Problem to solve = Note how many lines in the following material mention "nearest", then give that number by itself.

/---

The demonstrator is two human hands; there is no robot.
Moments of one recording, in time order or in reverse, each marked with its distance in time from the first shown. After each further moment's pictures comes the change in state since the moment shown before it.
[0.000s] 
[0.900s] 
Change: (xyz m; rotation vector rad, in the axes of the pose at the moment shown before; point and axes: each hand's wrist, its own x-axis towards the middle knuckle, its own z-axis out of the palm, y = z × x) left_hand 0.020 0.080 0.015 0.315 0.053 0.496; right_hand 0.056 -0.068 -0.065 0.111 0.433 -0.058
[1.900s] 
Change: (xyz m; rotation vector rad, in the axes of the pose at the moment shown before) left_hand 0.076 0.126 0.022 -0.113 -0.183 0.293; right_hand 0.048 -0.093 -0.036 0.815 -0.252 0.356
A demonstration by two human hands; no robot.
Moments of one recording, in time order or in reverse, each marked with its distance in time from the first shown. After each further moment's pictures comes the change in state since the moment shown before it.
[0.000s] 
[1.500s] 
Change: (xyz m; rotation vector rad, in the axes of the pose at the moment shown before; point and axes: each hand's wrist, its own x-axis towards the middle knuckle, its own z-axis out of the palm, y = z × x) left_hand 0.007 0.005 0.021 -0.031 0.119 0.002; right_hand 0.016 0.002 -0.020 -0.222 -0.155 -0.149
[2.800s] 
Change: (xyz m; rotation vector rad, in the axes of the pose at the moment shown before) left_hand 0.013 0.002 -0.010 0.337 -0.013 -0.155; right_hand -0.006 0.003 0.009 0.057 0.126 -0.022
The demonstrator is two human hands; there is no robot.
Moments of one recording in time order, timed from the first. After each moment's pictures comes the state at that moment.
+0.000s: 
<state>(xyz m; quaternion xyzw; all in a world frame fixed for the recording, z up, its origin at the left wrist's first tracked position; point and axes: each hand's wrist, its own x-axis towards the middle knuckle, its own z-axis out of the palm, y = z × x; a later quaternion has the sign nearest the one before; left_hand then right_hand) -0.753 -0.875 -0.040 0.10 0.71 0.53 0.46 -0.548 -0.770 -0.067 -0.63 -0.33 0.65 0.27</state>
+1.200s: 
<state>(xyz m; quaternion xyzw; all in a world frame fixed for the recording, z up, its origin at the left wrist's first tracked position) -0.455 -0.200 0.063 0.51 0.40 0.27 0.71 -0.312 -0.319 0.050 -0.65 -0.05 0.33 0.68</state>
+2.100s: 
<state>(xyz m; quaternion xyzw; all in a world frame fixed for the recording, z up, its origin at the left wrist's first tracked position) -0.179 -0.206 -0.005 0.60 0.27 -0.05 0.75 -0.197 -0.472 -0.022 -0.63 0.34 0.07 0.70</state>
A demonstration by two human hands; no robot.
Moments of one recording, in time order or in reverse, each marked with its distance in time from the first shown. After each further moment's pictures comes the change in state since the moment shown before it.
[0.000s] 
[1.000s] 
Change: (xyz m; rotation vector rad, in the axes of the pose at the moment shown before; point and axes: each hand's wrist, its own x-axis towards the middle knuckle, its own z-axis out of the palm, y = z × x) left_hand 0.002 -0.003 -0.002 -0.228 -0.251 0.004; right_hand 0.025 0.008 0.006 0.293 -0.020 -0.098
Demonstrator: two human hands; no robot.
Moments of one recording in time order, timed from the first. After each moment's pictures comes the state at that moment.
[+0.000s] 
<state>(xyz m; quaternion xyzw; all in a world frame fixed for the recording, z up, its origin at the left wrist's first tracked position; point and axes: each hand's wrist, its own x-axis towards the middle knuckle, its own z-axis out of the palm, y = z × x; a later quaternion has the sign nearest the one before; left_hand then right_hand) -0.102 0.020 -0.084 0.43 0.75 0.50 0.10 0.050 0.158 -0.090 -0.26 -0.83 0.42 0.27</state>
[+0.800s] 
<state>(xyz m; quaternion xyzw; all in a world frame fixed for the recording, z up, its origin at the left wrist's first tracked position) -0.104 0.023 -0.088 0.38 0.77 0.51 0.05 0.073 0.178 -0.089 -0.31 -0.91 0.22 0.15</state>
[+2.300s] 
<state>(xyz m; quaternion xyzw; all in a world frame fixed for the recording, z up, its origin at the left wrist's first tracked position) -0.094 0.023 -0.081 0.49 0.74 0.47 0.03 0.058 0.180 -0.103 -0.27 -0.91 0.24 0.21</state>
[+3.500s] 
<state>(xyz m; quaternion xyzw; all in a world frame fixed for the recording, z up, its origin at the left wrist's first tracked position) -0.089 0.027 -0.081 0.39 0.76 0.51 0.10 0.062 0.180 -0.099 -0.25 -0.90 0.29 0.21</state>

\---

Exercise response = 2